Authors of Flash attention found that attention operation is memory-bound caused by tensor transfer within a GPU, which means instead of targeting at matrix multiplication and reducing FLOPs, an IO-aware attention is the key to acceleration and overcome speed bottleneck. To better understand the intention of flash attention, here’s the structure of GPU memory, standard attention implementation and its time cost.

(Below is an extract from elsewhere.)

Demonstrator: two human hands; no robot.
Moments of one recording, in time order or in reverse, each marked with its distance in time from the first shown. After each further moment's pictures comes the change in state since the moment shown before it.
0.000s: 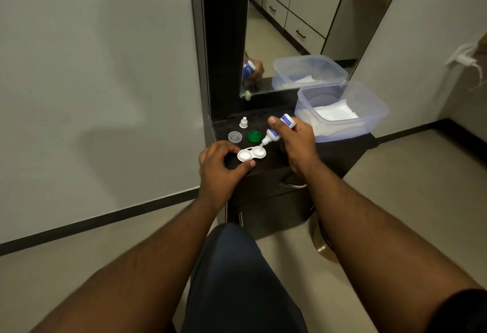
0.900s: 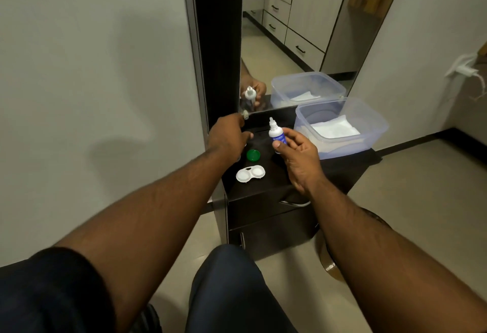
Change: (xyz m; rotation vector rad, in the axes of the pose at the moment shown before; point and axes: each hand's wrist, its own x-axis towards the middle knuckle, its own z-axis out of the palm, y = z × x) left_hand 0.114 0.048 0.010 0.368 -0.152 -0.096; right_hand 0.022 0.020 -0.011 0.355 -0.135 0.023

standard attention and gpu memory

To perform a standard attention operation in GPU, tensors generated in intermediate steps are transfered between SRAM and HBM multiple times, results in much more time cost than matrix multiplication. In comparison, flash attention works in the following way:

fa

The core is matrix split in softmax (also known as tiling). Recall the softmax computation of vector $x \in R^B$:

\[\begin{aligned} &m(x):=\max_{i} (x_i)\\ &f(x):=[e^{x_1-m(x)},...,e^{x_B-m(x)}]\\ &l(x):=\sum_if(x)_i\\ &softmax:=\frac{f(x)}{l(x)} \end{aligned}\]

For vector $x^{(1)},x^{(2)} \in R^B$, the softmax of concatenated vector $x=[x^{(1)},x^{(2)}] \in R^{2B}$ is computed as:

\[\begin{aligned} &m(x)=m([x^{(1)},x^{(2)}])=\max(m(x^{(1)}),m(x^{(2)}))\\ &f(x)=[e^{m(x^{(1)})-m(x)}f(x^{(1)}),e^{m(x^{(2)})-m(x)}f(x^{(2)})]\\ &l(x)=e^{m(x^{(1)})-m(x)}l(x^{(1)})+e^{m(x^{(2)})-m(x)}l(x^{(2)})\\ &softmax=\frac{f(x)}{l(x)} \end{aligned}\]

In this way, we can split $Q,K,V$ into blocks and incrementally perform the softmax reduction, compute softmax one block at a time. Flash attention does not store intermediate values ($S,P \in R^{N \times N}$ in algorithm 1) to compute gradients w.r.t $Q,K,V$ during backward pass, instead $S.P$ are recomputed by storing the output O and the softmax normalization statistics $(m,l)$. Recomputation not only reduces the required memory, but also speeds up the backward pass due to the reduction of HBM accesses. That’s why in algorithm 1 the block sizes are set to $\frac{M}{4d}$: blocks of $Q,K,V,O$ are loaded to SRAM and $m,l$ are kept in registers during computation. Another graph to illustrate:

flash

The final road block when trying to understand algorithm 1 may lies in step 12. $O_i$ is intermediate computed attention result used during iteration. Since $S,P$ are not stored in memory, $\text{diag} (l_i) e^{m_i-m_i^{new}} O_i$ is to recover $PV$ from last iteration. Diagonal matrix here is a way to operate mul/div on matrix row by row, and the exponential part simply updates the new max value, these small mathematical tricks may be clearer after you verify it yourself. More details and proofs are provided in the paper.